Through these mechanisms of self organization, the Subte workers union has consistently been one of the most active and militant of unions in the nation. They have held numerous work stoppages from 1 hour to 2 days long in what they see as an ongoing labor struggle for all workers. In the January of 2005 these methods of organizing saw their true test. After police attacked a rally of workers, an indefinite strike was called by the assembly. In what many here consider to be a prime example of worker organizing, the strike maintained consistent actions. They held numerous marches, built community support, and kept control in the hands of the rank and file. In the end they won a 44% increase in wages and benefits and the 6-hour work day.

Solidarity Struggles

With power in such a clearly strategic industry – transportation, the Subte workers have since organized in solidarity with a number of movements. They are often one of the first unions to take action in regional struggles. Along with the recuperated factory and unemployed worker movements, the Subte workers have called for a national 6-hour work day. The 6-hour day will help to end the crippling unemployment faced by Argentine workers. It will also help to end the exploitative and precarious working conditions of those working; conditions that so often destroy the capacity of labor movements to fight.

They are also working with a number of organizations in Buenos Aires to call for public control of Line H, the subway line currently under construction. These actions are demonstrating the common ground between workers, demanding better employment conditions, and riders, calling for lower fares and community regulatory powers.

As a part of these struggles, or in relation to their own demands, the Subte workers have taken on a number of workplace direct actions. They organize everything from press events and rallies, to short term strikes, and free fare days as methods of their ongoing struggle with the company Metrovías.


The Subte workers have come to represent the real potential of a rank and file led worker movement to many in Argentina. On any given day, delegates from the assembly are on the news talking about a current action or campaign. Their actions have taken a meaning much greater than simply their on the job complaints, they are a beacon of the power that the worker movement can demonstrate in building a different world.

2 comments:

Anonymous said...

Colin:
Forgive my ignorance...Is the constant activity of the subte assemblies a way of keeping their activist campaign sharp in case they need to call for substantial rallies in the future? or are they aiming to change little things one by one?

TakePossession said...

From what I can see, its both.
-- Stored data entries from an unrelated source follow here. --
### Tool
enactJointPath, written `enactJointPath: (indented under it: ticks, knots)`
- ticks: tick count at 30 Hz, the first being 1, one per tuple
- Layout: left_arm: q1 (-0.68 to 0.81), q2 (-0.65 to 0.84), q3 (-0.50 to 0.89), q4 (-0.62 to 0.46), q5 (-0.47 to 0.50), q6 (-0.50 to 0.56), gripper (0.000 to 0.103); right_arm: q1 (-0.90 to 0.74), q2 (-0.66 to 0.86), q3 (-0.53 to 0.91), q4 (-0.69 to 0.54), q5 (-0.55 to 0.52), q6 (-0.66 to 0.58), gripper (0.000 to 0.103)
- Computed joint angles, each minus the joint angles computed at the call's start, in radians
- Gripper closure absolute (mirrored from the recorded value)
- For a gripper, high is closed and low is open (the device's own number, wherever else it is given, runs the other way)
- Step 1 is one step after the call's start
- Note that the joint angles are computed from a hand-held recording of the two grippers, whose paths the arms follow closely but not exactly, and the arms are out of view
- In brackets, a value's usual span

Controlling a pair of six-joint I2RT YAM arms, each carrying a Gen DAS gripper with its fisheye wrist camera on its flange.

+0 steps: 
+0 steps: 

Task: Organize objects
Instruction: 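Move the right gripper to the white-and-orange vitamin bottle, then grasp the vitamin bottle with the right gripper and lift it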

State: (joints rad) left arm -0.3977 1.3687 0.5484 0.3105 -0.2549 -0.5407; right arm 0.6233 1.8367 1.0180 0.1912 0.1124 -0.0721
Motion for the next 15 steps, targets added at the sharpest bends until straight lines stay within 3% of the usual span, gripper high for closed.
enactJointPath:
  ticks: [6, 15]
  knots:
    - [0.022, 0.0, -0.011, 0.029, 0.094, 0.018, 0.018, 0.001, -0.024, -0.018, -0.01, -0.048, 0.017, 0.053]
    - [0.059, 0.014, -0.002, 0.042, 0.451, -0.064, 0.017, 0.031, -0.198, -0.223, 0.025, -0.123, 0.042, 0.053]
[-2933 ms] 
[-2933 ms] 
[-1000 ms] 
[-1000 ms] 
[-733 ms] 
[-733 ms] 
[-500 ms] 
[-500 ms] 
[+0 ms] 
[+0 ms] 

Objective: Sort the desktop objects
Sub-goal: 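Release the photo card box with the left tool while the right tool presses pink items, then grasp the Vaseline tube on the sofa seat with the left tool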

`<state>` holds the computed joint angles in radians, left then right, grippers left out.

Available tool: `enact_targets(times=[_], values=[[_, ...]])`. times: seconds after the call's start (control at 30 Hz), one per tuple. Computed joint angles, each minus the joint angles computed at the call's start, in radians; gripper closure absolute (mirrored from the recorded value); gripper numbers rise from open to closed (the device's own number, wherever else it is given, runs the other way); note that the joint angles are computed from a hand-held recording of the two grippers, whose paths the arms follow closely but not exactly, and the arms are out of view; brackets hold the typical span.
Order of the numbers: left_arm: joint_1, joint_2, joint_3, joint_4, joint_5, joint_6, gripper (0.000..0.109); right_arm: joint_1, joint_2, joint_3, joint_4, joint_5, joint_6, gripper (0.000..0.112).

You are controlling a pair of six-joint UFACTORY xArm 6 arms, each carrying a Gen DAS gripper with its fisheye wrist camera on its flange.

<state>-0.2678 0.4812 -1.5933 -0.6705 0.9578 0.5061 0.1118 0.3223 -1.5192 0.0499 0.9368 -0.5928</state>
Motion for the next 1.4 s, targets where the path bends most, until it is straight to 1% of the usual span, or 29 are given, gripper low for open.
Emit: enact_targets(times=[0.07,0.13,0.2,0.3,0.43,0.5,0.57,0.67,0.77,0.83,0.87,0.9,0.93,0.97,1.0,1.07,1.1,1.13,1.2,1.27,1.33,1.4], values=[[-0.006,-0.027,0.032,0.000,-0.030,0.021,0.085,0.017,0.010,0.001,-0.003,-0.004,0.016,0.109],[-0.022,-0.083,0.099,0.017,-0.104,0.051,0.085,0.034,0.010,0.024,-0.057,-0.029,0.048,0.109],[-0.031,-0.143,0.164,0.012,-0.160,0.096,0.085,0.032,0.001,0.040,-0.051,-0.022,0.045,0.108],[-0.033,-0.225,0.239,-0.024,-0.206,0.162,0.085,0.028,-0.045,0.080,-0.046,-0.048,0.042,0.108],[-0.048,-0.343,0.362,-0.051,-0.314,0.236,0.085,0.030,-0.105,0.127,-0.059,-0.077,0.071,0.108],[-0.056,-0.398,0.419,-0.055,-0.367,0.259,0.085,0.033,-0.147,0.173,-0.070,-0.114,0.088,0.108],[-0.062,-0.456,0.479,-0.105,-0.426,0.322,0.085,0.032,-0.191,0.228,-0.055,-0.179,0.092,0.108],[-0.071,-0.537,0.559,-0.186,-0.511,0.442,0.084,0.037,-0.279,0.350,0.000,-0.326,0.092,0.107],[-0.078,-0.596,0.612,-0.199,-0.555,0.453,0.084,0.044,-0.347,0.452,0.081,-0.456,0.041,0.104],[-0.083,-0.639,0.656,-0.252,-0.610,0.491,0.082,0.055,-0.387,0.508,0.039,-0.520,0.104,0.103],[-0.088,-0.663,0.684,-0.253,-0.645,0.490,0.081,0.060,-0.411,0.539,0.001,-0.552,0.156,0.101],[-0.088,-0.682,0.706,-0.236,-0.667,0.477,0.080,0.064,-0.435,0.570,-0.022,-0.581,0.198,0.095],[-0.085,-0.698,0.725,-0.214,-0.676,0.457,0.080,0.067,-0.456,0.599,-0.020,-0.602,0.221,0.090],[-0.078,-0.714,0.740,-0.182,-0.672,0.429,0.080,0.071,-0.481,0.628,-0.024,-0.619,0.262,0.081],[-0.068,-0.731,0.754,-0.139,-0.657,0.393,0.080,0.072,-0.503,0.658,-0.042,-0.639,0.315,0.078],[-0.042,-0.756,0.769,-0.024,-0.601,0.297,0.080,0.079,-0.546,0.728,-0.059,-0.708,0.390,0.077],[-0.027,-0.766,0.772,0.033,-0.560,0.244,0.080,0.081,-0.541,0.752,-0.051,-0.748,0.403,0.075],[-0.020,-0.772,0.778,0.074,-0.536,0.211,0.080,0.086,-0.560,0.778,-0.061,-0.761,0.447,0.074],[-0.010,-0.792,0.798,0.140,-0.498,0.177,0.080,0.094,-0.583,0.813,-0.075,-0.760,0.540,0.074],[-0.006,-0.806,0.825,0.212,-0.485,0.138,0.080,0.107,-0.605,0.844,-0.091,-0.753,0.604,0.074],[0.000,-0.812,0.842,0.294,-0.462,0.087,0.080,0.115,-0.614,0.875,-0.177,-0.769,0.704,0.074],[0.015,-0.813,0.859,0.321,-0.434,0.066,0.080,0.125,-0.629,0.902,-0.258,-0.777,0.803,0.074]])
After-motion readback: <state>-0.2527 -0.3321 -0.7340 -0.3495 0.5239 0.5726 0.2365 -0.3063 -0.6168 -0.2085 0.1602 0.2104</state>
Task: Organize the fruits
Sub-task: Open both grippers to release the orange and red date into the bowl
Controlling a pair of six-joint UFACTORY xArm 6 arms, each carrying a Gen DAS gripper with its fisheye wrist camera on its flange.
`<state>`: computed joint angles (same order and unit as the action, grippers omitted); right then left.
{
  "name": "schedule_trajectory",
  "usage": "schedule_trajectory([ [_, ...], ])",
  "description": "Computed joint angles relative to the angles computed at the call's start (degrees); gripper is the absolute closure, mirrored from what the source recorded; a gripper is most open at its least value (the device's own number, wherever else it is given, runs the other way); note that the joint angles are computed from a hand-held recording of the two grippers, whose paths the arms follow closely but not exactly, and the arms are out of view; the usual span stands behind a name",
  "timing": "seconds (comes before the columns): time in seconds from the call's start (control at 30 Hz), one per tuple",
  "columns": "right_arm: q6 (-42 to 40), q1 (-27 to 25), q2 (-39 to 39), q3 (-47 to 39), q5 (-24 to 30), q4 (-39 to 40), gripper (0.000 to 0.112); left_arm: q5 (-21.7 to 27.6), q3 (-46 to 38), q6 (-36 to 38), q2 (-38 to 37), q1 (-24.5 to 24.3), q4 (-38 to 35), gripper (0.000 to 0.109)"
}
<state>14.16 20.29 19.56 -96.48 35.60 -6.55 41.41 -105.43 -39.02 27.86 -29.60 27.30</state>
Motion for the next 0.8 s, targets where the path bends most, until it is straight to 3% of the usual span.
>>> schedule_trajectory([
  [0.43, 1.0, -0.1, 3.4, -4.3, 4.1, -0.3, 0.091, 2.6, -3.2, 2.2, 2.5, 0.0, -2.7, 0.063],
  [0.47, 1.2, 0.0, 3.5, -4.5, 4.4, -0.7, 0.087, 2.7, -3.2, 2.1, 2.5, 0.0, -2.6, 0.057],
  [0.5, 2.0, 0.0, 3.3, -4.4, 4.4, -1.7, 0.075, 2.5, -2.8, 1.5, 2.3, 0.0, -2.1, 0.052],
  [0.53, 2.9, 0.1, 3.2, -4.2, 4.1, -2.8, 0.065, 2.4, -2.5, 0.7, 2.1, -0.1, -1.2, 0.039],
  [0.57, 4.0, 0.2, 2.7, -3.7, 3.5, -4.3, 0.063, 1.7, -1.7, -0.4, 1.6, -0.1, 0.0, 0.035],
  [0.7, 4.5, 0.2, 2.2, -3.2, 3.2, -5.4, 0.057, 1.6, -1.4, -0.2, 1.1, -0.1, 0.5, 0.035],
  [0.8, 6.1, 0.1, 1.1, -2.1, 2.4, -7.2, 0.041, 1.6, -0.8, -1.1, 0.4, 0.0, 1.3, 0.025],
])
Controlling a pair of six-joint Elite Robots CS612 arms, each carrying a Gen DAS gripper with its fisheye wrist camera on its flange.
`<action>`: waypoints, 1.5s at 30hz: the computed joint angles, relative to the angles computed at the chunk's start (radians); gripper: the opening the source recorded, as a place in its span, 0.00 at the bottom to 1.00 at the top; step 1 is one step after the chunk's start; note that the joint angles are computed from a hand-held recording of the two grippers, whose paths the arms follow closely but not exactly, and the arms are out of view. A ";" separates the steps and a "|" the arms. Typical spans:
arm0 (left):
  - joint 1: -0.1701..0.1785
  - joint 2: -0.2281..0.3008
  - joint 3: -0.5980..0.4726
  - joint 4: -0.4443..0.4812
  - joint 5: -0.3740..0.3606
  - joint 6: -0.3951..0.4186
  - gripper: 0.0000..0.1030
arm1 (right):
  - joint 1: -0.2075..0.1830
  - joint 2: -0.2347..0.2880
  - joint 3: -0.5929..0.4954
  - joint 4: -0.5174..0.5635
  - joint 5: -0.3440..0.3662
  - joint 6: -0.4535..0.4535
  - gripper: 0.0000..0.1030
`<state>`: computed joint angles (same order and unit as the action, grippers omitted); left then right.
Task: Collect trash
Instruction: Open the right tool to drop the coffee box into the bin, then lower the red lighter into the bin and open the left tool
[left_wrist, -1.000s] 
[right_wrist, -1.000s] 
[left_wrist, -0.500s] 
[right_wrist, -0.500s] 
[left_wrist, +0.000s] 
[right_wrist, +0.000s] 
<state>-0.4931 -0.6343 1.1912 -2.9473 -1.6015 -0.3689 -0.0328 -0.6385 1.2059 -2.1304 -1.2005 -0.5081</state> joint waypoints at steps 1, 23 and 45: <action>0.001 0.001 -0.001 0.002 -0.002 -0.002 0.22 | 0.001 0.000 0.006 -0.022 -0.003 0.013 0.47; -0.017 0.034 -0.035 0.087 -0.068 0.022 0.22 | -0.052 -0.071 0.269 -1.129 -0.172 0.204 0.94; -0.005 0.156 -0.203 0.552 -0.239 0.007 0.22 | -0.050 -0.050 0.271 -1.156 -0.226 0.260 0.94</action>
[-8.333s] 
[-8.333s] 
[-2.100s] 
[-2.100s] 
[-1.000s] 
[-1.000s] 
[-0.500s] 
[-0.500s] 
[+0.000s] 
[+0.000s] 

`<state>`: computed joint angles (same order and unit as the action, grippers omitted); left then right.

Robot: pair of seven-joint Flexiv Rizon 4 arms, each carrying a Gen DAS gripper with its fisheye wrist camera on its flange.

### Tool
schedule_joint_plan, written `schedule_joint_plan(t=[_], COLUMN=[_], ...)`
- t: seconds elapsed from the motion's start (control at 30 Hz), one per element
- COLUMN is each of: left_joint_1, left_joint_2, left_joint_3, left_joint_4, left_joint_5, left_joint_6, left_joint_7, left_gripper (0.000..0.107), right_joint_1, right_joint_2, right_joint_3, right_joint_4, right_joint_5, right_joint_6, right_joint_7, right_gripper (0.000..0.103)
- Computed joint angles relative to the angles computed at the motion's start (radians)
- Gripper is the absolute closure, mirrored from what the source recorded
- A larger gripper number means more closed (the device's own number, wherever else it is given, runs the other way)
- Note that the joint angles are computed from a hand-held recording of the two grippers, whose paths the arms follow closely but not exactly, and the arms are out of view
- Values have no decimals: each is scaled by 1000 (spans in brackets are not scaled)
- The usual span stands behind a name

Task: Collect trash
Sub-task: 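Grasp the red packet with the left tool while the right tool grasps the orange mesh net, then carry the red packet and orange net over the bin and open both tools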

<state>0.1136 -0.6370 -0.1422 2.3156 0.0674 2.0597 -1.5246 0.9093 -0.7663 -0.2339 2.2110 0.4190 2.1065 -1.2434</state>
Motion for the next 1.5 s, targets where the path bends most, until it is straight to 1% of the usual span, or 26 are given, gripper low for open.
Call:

They use day to day grievances to mobilize members, but also have larger ongoing campaigns that will require larger presence (nationwide 6 hour work week, etc.)

But the assembly is more than just that. Here it is seen as the way that unionization should always run. So assemblies should constantly be active as the decision making body of their union. Also, some remain active with a more radical aim -- worker control of their industry. In which case the assembly would be the directly democratic management body.

- Colin

Why Am I Writing?

After an inspiring year following the social and political movements of Argentina, I returned to my hometown of Buffalo, NY intent on beginning the process of actively building local movements with the lessons I had learned in Argentina.

One of those lessons was the importance of participants in our movements telling their own stories and actively analyzing their organizations. That's exactly what I plan to do here, and I hope that some people find it relevant and interesting.